Aim of the task:
Leave out the images and transcribe the entries below word for word.

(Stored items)
============================================================
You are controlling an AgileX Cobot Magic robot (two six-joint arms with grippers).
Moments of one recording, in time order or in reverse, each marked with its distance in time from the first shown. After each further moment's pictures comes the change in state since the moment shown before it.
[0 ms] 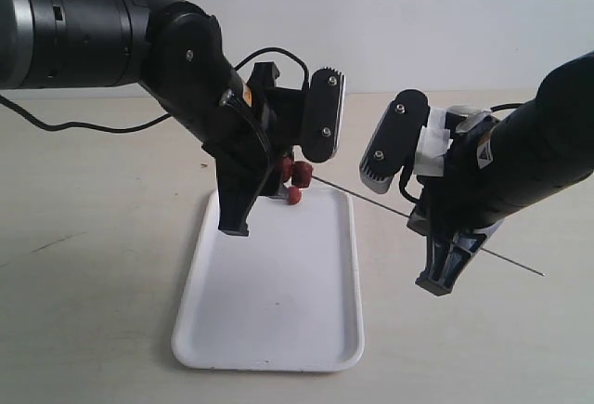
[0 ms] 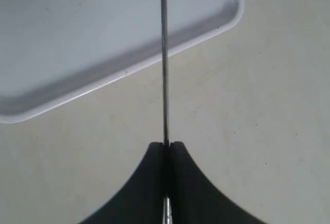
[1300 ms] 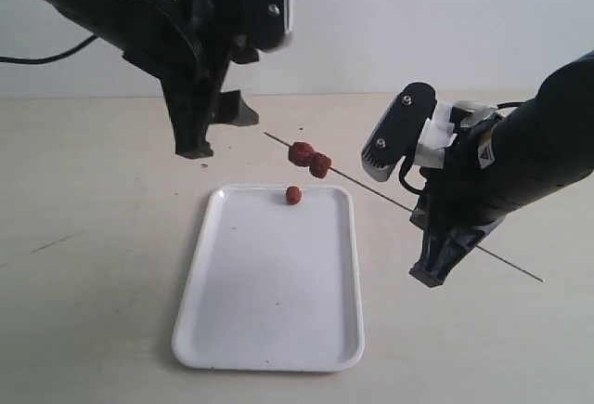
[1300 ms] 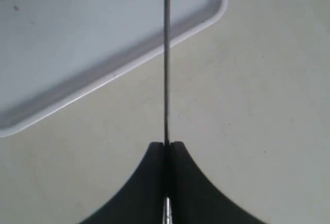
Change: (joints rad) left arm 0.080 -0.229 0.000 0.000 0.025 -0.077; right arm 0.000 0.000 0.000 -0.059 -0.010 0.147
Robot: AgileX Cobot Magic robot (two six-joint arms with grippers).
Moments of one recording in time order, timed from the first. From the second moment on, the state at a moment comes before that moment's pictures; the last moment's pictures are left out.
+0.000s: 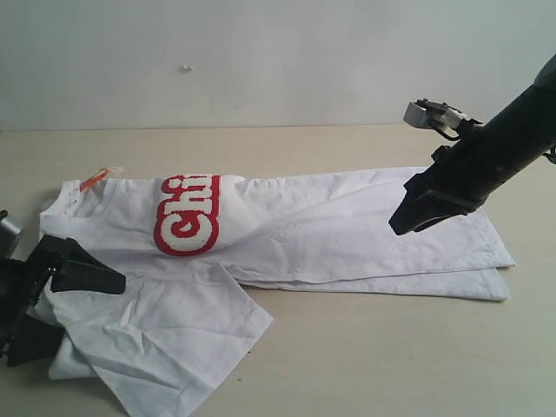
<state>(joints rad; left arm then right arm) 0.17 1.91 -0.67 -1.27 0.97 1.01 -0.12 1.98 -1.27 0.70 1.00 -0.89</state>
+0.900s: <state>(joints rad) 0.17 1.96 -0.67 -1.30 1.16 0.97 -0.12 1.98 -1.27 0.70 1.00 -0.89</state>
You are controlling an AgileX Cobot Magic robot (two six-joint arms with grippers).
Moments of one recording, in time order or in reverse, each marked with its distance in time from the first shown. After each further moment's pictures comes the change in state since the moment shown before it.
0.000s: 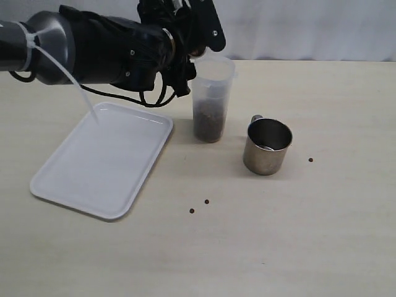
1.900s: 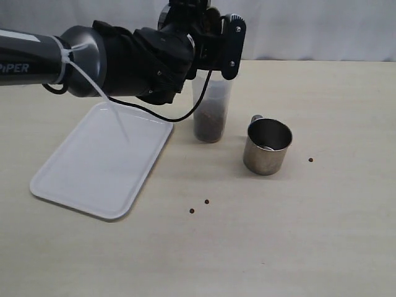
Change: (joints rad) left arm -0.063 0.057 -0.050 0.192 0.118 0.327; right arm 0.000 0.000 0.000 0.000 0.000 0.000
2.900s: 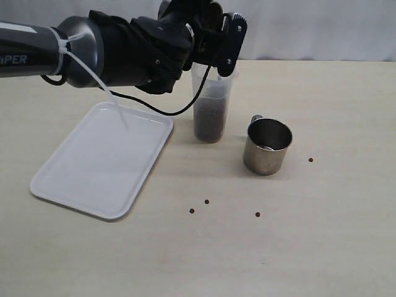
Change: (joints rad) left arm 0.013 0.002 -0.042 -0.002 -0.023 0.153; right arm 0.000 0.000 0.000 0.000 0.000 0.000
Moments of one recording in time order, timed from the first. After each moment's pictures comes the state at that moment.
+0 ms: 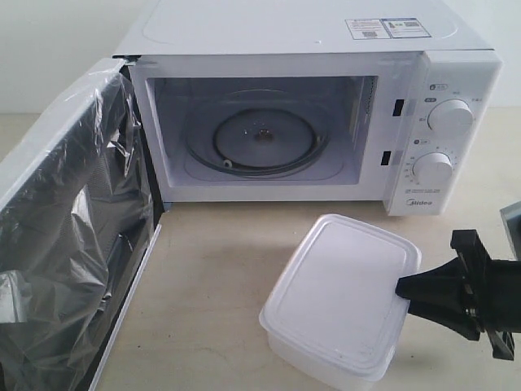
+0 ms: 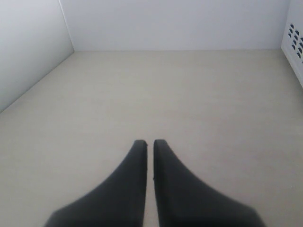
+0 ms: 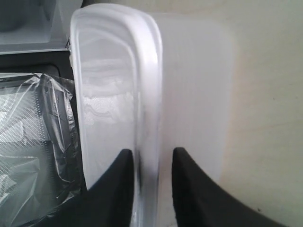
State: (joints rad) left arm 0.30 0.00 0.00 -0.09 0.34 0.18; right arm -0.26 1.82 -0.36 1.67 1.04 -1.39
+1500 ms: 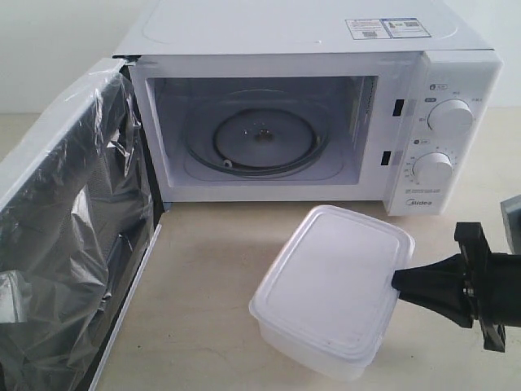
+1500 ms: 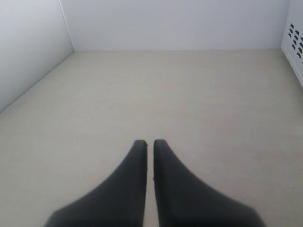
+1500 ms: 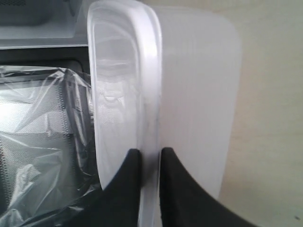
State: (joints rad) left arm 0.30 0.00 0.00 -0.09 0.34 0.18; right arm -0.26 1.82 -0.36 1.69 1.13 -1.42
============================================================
Response area:
You are controlling an AgileX Cobot Magic robot (two six-joint arms with grippers).
Moments of one recording, in time order or in reverse, each marked with its distance in time from the first shown. After each further moment's pictures comes the change in state since the moment shown before it.
[0 ms] 
[0 ms] 
[1300 ms] 
[1300 ms] 
Change: (joints rad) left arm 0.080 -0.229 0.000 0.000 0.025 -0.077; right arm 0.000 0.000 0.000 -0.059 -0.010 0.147
Robot: AgileX Cobot Magic robot (two six-joint arms with grippers).
Moments of one recording in time order, timed from the first. From the second moment on, the state at a moment comes before that moment's pictures; the last moment's pictures are left out.
+0.000s: 
<state>(joints rad; left arm then right arm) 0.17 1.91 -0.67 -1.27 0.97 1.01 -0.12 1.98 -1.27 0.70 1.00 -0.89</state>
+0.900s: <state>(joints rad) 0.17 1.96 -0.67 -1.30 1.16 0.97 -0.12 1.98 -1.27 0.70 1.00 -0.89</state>
You are controlling an AgileX Cobot Magic robot (two six-joint arms with grippers).
Moments of one recording, in time order or in reverse, each marked with its distance in time from the first shown. After each further moment's pictures comes the change in state since the moment shown before it.
0.000s: 
1.900s: 
Change: (joints rad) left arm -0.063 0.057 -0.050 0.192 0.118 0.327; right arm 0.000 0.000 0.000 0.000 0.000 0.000
2.900s: 
Change: (joints rad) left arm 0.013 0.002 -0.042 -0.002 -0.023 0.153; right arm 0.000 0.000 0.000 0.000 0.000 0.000
Moments of one recording in time order, timed from the first. After each moment's pictures comes the state at that moment.
+0 ms: 
+0 ms: 
+0 ms: 
State: (joints rad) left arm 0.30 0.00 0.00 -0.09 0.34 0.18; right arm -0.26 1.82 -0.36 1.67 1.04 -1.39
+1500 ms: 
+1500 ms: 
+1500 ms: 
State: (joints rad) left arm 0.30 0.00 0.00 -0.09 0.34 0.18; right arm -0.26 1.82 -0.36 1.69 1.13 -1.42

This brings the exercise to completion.